From burble to growl to a full-throated roar

Speaking of the exhaust, the noise is wonderful. At idle it is a gruff burble. At mid-revs on mild throttle it is a kind of half-growl, and at full taps it is a lion-hearted roar! Yet, unlike certain other AMG offerings, there doesn’t seem to have been too much effort to over-dramatize the sound. This R model AMG GT is the real deal, so it simply sounds extremely, assuredly powerful, rather than exuberant to the point of rudeness!

I felt the whole lap in the R was wonderful because it was so smooth and predictable, and yet at the same time showed off the massive speed potential of this car. Quite possibly, if I was a real racing driver, capable of taking the car right up to the giddy limits of gravitational forces, I might tell a marginally different story. Maybe it does start taking some real superhuman skill as you approach the ultimate edges of its ability.

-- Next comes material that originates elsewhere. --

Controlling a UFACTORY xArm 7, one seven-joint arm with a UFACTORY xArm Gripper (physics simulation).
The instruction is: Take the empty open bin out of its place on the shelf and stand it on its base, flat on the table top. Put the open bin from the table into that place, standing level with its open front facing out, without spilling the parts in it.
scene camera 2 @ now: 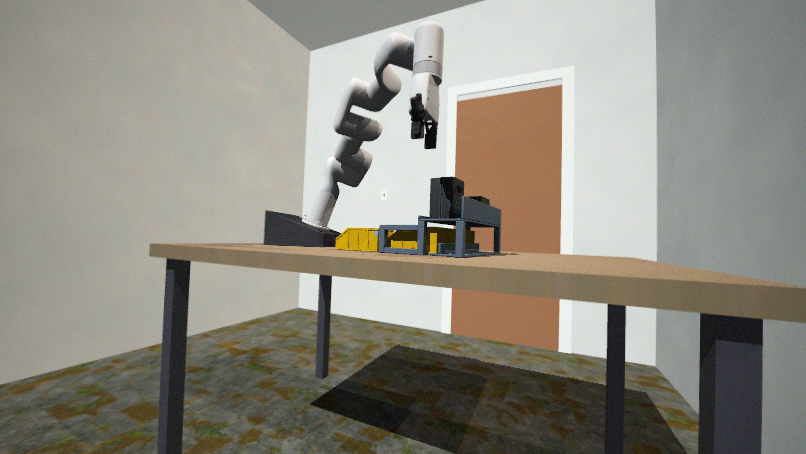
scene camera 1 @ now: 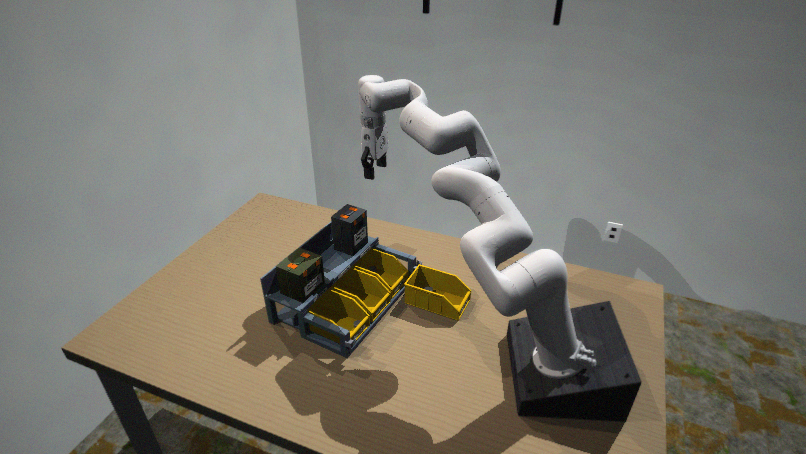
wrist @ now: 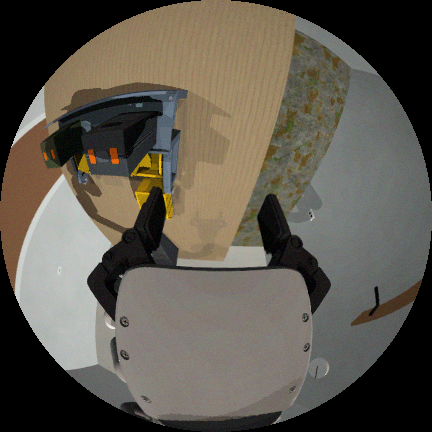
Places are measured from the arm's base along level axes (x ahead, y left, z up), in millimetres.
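Pixels of known places: gripper, fingertip midpoint: (scene camera 2: 424, 144) (scene camera 1: 375, 172) (wrist: 213, 201); arm's base at its link origin: (scene camera 2: 315, 225) (scene camera 1: 559, 357).
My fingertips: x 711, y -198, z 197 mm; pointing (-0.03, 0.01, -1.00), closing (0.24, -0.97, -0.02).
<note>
For each thing: its middle in the pictures, then the offset to it from my fingertips.
- table bin at the middle of its body: (scene camera 1: 437, 291) (scene camera 2: 364, 239) (wrist: 155, 203) dx -315, dy +117, dz -247 mm
- black box at the middle of its body: (wrist: 122, 138) (scene camera 2: 447, 199) (scene camera 1: 350, 229) dx -20, dy +156, dz -122 mm
- dark green box at the middle of its body: (scene camera 1: 301, 274) (wrist: 60, 143) dx -40, dy +386, dz -134 mm
My gripper (scene camera 1: 375, 169) (scene camera 2: 423, 139) (wrist: 213, 201) is open and empty, pointing down high above the shelf. The blue-grey shelf (scene camera 1: 329, 327) (scene camera 2: 482, 213) (wrist: 167, 117) stands on the table. Its low front row holds three yellow open bins: a near one (scene camera 1: 333, 310), a middle one (scene camera 1: 360, 287) and a far one (scene camera 1: 380, 265) in scene camera 1. Shadows keep me from telling which is empty. The table bin (scene camera 1: 429, 298) (scene camera 2: 358, 239) is yellow and stands upright beside the shelf's far end, with small dark parts partly visible inside. In the wrist view, a finger partly covers that bin (wrist: 146, 191).
A black box (scene camera 1: 350, 231) (scene camera 2: 445, 197) (wrist: 107, 150) and a dark green box (scene camera 1: 301, 276) (wrist: 59, 148) stand on the shelf's raised rear deck, behind the bins. The arm's black base block (scene camera 1: 603, 338) (scene camera 2: 293, 230) stands on the wooden table (scene camera 1: 186, 293) (scene camera 2: 564, 276) (wrist: 225, 60).
</note>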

 For Sundays, track days, any old day

As it is, for the average petrolhead who wants to enjoy the car in real life as well on the occasional track day, it is neither too twitchy nor too mellowed out. I believe that the ace driver that managed to run that record time at the Green Hell last December could probably have kept churning in those sorts of times all day, because that’s the way the car feels.

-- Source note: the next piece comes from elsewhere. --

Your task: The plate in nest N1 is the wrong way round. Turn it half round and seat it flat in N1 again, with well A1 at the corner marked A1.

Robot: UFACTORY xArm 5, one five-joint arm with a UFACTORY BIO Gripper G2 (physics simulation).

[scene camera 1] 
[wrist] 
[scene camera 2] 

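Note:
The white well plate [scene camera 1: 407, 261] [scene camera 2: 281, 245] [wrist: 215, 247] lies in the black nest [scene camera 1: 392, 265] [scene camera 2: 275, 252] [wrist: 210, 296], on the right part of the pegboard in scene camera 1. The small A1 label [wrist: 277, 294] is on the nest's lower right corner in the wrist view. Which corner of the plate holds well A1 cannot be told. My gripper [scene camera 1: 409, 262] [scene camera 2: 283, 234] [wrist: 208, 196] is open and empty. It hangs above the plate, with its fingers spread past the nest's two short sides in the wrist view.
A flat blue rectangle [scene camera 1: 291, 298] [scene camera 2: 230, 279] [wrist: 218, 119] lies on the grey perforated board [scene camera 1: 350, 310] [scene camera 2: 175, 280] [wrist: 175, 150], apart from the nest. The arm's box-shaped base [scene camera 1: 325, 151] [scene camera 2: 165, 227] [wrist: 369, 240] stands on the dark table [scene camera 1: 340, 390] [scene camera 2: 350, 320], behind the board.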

There’s plenty I haven’t mentioned about the Mercedes-AMG GT R, but I’ve told you about the stuff that is important to me. I also haven’t touched on the other newcomer to the range, the new AMG GT C Roadster (this car has also been given a power boost to 410 kW, by the way, and also has plenty of updated hardware). This open-topped car was also launched at Kyalami on Thursday, August 31, and it is no slouch either in the go or handling department! But that’s for another time to explore fully.

Throw me the money

The price of this AMG GT R is R2 689 900, so it’s not exactly aimed at the financially-challenged sector of the car-buying public. Funnily enough, because it is so accomplished in a real-world, rather than add-on manner, I think this car is actually quite a bargain at this price. When you consider you can spend about R2,7-million on a Porsche 911 GT3 and over R4-million on a Ferrari California (which has similar power and speed ratings as the Merc), well, the AMG GT R is definitely not overpriced.

It is quite something to realise how far Mercedes-AMG has come in the past decade, in producing hard-core sports cars, rather than the over-powered GT cruisers they built not so long ago. An interesting fact we learned at launch time was that Mercedes-AMG had already delivered three of these cars to South African customers, and that it seems all of them are using them as daily-drivers!

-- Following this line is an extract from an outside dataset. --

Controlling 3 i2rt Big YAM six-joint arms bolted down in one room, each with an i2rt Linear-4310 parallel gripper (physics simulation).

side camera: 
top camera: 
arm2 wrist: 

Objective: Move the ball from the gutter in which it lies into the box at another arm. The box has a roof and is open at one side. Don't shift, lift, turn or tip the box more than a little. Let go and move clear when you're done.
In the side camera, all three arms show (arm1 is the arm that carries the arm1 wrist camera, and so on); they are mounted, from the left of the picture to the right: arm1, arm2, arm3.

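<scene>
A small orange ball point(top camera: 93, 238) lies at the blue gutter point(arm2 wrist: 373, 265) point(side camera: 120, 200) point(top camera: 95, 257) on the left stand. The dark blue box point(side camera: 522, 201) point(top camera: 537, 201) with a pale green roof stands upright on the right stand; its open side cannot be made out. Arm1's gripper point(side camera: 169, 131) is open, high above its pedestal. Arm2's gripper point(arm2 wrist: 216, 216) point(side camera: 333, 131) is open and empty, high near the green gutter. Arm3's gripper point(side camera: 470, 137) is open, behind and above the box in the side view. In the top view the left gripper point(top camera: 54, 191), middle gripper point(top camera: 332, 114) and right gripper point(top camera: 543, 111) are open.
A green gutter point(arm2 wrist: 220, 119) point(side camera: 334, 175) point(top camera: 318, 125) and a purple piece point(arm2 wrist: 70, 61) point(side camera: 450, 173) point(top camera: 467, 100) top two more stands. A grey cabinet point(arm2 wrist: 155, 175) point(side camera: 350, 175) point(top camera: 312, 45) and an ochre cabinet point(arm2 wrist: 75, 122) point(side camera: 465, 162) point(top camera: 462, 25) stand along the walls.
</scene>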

It gives a whole new meaning to the art of fast and easy shopping. Zero to 100 km/h in 3,6 seconds, a top speed of 318 km/h, then pop over to the supermarket, with luggage space big enough to hold enough beer, chops and charcoal, or sushi and salad-makings to make your neighbours  green with envy.

A superb cocktail of a car

Come to think of it, “Green Hell Magno” sounds like a particularly enticing kind of dish you could whip up for your covetous peers.  There again it could be a catchy name for a potent cocktail, or a  jazzy  piece of after-dinner music to really mellow the mood out.

Take your pick, because when it comes to appropriate analogies, the Mercedes-Benz AMG GT R seems to have just about all the bases covered.